Number of requested results 5 is greater than number of elements in index 4, updating n_results = 4


######## Augmented Prompt ########
Context: Pengfei playes lots of video games;Pengfei loves to eat appels, Pengfei loves to eat meats;Pengfei want to learn swimming;Pengfei is a data scientist who works for CASD

Question: who is Pengfei?
Answer:
######## Response from LLM ########
 Based on the context provided, it appears that "Pengfei" refers to an individual with several characteristics and interests.
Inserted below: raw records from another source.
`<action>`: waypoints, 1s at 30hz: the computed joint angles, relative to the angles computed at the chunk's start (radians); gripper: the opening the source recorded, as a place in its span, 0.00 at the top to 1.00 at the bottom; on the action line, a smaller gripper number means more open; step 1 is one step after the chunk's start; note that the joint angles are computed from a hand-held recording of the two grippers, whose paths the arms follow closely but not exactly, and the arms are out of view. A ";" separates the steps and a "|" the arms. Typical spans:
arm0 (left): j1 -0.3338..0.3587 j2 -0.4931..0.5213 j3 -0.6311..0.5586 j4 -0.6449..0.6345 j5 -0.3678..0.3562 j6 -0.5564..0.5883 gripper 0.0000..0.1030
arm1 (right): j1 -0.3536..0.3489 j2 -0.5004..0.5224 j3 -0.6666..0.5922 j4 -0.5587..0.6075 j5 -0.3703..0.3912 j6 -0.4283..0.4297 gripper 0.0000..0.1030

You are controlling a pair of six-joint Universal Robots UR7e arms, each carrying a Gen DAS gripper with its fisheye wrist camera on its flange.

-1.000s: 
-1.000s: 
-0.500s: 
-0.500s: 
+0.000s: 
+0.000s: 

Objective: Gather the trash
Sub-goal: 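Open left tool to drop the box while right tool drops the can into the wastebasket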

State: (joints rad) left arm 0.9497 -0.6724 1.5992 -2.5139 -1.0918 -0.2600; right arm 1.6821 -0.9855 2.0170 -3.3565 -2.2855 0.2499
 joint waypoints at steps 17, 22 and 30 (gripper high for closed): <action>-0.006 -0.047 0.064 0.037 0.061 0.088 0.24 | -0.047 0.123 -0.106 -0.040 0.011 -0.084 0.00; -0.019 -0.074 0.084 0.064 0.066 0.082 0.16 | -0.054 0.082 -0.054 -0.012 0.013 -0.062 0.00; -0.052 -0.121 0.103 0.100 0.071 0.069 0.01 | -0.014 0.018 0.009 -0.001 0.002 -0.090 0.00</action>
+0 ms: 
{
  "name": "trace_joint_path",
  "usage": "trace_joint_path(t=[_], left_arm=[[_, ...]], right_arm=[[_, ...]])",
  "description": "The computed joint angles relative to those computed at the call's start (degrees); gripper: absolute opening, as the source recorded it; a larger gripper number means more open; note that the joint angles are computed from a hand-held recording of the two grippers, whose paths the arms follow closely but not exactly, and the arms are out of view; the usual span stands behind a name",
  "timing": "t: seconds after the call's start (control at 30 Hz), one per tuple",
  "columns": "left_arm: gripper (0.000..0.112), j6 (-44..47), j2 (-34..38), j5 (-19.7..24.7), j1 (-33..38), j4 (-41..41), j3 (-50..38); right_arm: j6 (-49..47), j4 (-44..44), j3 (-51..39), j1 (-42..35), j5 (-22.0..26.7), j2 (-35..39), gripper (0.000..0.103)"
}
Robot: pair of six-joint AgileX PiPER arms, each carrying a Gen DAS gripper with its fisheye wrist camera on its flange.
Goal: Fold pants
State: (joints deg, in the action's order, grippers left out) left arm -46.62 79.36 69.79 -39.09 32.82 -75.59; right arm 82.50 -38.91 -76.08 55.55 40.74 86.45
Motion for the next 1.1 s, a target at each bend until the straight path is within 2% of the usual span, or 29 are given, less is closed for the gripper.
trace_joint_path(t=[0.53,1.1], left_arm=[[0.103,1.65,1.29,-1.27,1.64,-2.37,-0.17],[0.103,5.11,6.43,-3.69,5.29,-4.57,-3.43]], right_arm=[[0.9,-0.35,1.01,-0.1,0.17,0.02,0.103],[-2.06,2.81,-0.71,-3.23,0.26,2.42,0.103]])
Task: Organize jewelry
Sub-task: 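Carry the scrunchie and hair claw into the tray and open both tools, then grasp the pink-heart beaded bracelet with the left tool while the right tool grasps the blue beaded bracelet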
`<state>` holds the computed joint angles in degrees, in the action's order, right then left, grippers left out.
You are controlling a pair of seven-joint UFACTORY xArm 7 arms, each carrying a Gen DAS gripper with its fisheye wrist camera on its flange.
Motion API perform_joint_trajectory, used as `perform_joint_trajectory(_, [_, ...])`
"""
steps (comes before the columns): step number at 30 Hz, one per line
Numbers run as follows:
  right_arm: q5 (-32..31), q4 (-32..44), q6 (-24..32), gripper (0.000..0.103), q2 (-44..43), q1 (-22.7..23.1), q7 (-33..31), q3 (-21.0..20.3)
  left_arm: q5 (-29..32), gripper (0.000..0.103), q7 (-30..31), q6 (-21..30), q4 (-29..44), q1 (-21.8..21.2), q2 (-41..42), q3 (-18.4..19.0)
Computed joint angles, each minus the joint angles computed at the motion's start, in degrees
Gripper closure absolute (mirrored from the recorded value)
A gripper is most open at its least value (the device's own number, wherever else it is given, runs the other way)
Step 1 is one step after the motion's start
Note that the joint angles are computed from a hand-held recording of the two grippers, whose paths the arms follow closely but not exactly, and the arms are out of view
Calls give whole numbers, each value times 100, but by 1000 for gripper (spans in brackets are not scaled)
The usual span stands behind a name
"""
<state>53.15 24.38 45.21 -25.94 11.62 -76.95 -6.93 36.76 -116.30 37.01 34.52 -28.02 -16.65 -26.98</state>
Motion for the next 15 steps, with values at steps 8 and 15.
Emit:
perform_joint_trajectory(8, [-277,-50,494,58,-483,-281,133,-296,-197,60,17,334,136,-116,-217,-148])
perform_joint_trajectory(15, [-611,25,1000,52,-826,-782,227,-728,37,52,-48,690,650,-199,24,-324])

Here's what can be inferred:

1. **Gamer**: The person plays lots of video games.
2. **Fruit lover**: They enjoy eating apples.
3. **Meat enthusiast**: They have a preference for meats.
4. **Aspiring swimmer**: There is an interest in learning how to swim.
5. **Data scientist**: They work as a data scientist, specifically working at CASD (which stands for Computer Applications and Systems Division or similar, but more context would be ideal).

Without additional information about what "Pengfei" refers to directly (e.g., it's someone known personally), the most accurate response based

In [14]:
# Define a query to test the RAG pipeline
query2 = ("What Pengfei loves to do?")  # Change the query as needed
response2 = rag_pipeline(query2)
print("######## Response from LLM ########\n", response2)

Number of requested results 5 is greater than number of elements in index 4, updating n_results = 4


######## Augmented Prompt ########
Context: Pengfei playes lots of video games;Pengfei loves to eat appels, Pengfei loves to eat meats;Pengfei want to learn swimming;Pengfei is a data scientist who works for CASD

Question: What Pengfei loves to do?
Answer:
######## Response from LLM ########
 It seems there are multiple things that Pengfei enjoys doing! 

Based on the provided context, here's what we can infer:

1. **Play video games**: It's mentioned that Pengfei plays lots of video games.
2. **Eat apples**: Pengfei loves to eat apples.
3. **Eat meats**: Another thing Pengfei loves to do is eat meats.

These are the specific activities/enjoyments that were explicitly stated in the context.